Virtually the entire state had been clear-cut; fires raged out of control; streams were polluted with erosion.
Pinchot, who later became governor, wanted to set aside 6 million acres of state forest land, but never achieved it. The state now owns 2.2 million acres of forest.
In Pinchot's day, Pennsylvania's forest had been so heavily logged that there was hardly a tree older than two decades. Now, the trees are "70 to 100 years old, from one side of the state to the other," Grace says.
Its management continues to reflect Pinchot's philosophy, Grace says. "You can harvest timber. You can extract natural gas. You can certainly have recreation. You can certainly ensure you're going to have clean water."
The secret, however, is balance, and "that's always been the difficult task."
The Gifford Pinchot National Forest in Washington state is, oddly enough, held up as an example of a new detente among differing interests.
In the 1980s, the Pinchot forest was under seige by loggers. Tempers flared, suits were volleyed. It was an us vs. them battle. Spotted owl, good. Logging, bad.
Now, "a lot of environmentalists have really changed their tune on logging," says Greenpeace's forestry director, Rolf Skar. Over the last 10 years, "I saw a dramatic shift from just saying 'no' to realizing there could be common ground."
The Nature Conservancy also is adjusting its approach, continuing to manage some of its lands under the Muir tradition, but adding a significant dose of Pinchot.
The Conservancy has found that, in today's world, management makes more sense than ever. With natural regimes suppressed, controlled fires can help rejuvenate some forests. And "using" the forests - for timber, even for carbon credits - gives forest owners an economic reason to hang on to their woods instead of turning them into malls.
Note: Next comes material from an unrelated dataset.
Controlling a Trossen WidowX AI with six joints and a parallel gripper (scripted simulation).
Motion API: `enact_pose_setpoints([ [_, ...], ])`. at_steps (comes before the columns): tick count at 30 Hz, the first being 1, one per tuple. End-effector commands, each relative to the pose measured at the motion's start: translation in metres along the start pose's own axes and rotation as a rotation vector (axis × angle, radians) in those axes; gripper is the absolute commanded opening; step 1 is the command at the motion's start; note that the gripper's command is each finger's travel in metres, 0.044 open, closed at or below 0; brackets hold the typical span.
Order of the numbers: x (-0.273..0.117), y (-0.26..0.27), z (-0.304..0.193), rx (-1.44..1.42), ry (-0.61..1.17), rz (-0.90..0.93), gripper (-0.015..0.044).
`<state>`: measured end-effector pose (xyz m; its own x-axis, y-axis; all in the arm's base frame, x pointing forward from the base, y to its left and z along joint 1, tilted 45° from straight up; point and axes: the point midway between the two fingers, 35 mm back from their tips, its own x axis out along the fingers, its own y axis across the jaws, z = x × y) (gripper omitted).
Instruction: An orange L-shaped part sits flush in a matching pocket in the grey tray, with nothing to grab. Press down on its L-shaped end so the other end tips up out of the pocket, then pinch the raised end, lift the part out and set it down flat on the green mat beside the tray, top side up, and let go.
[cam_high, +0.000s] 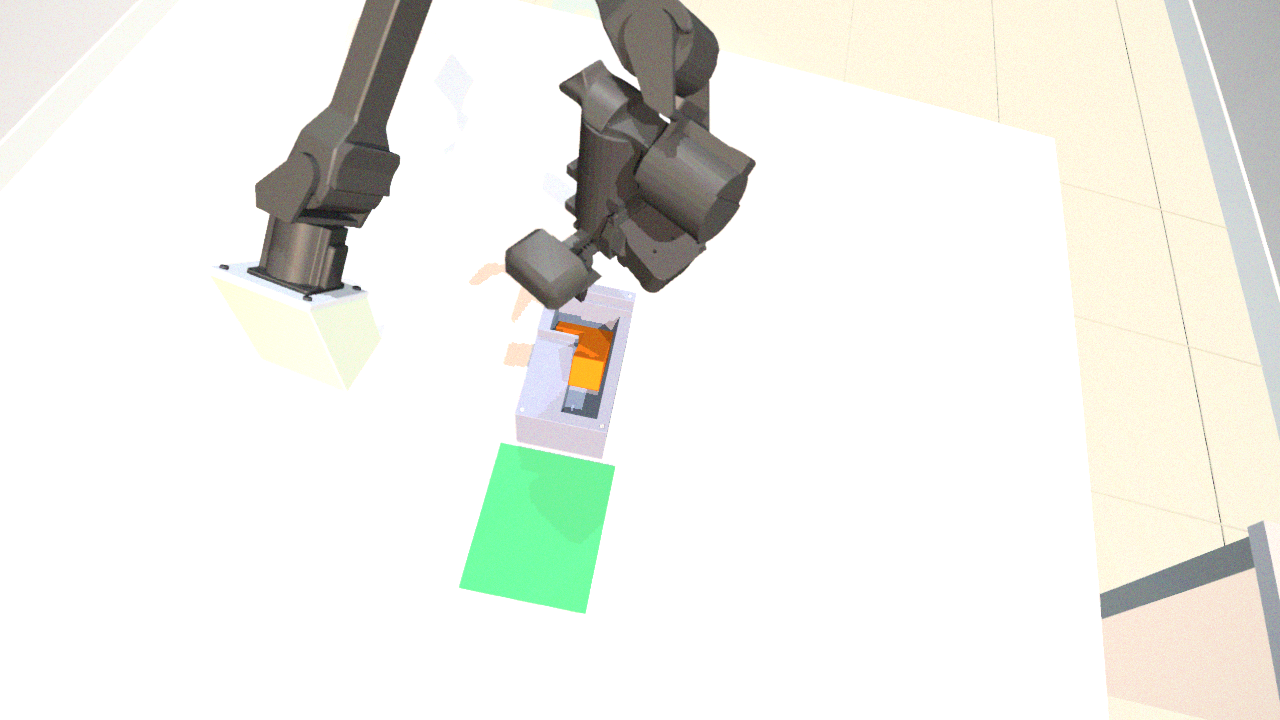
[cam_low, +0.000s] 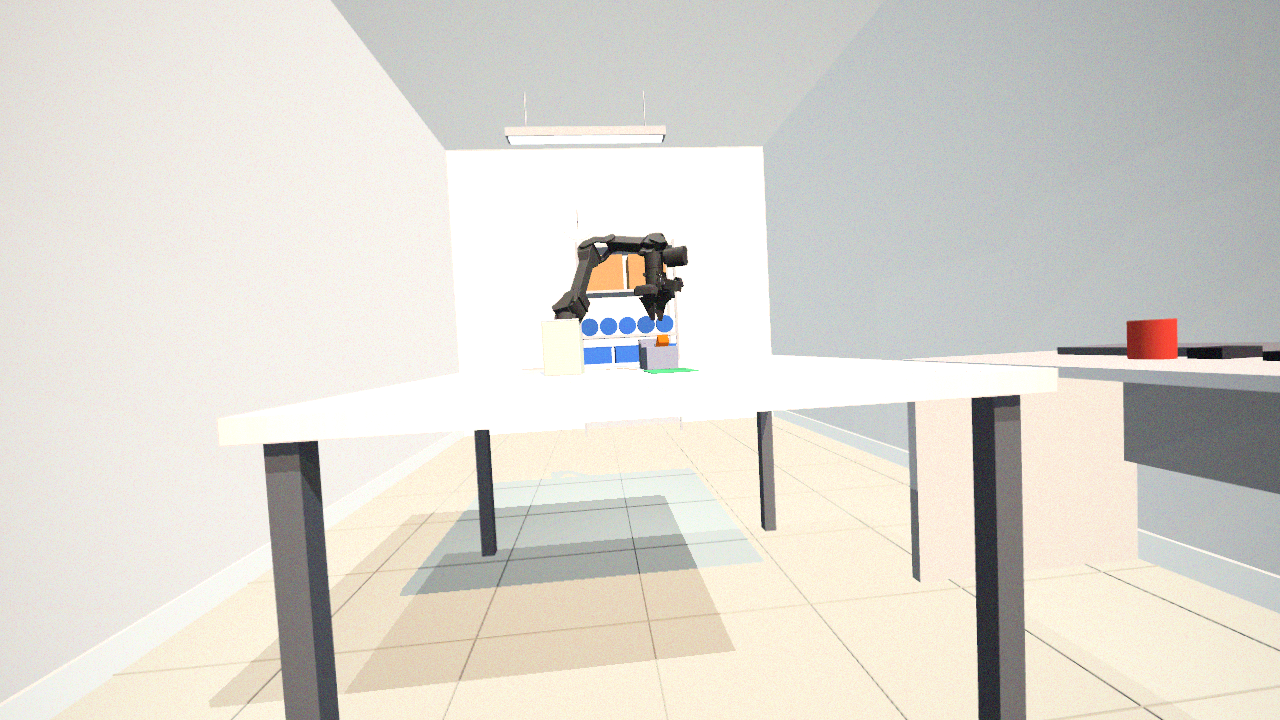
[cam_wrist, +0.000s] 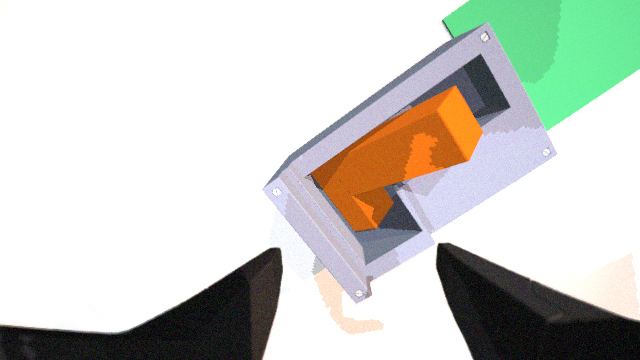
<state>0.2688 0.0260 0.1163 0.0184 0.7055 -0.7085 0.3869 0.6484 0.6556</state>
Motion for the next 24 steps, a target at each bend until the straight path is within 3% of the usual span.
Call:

But now, everything might be trumped by climate change. Foresters are already seeing the migration of tree and animal species, the influx of invasive species, infestations of diseases and insects, increased wildfires, and changes in precipitation.
With threats like those, even the most pristine land has to be managed, many say.
Bob Williams, a New Jersey forester who manages private forests as vice president of Land Dimensions Engineering, thinks Pinchot would be right at home, trying to figure it all out.
Muir would be cautious, worrying that wind turbines would destroy the prairies.
Pinchot, however, would be saying, "We need energy. We can put up turbines that won't harm birds."
"Out of the conflict has to come a solution," says Williams. "What can the ecosystem provide, and how do we do that without destroying it?"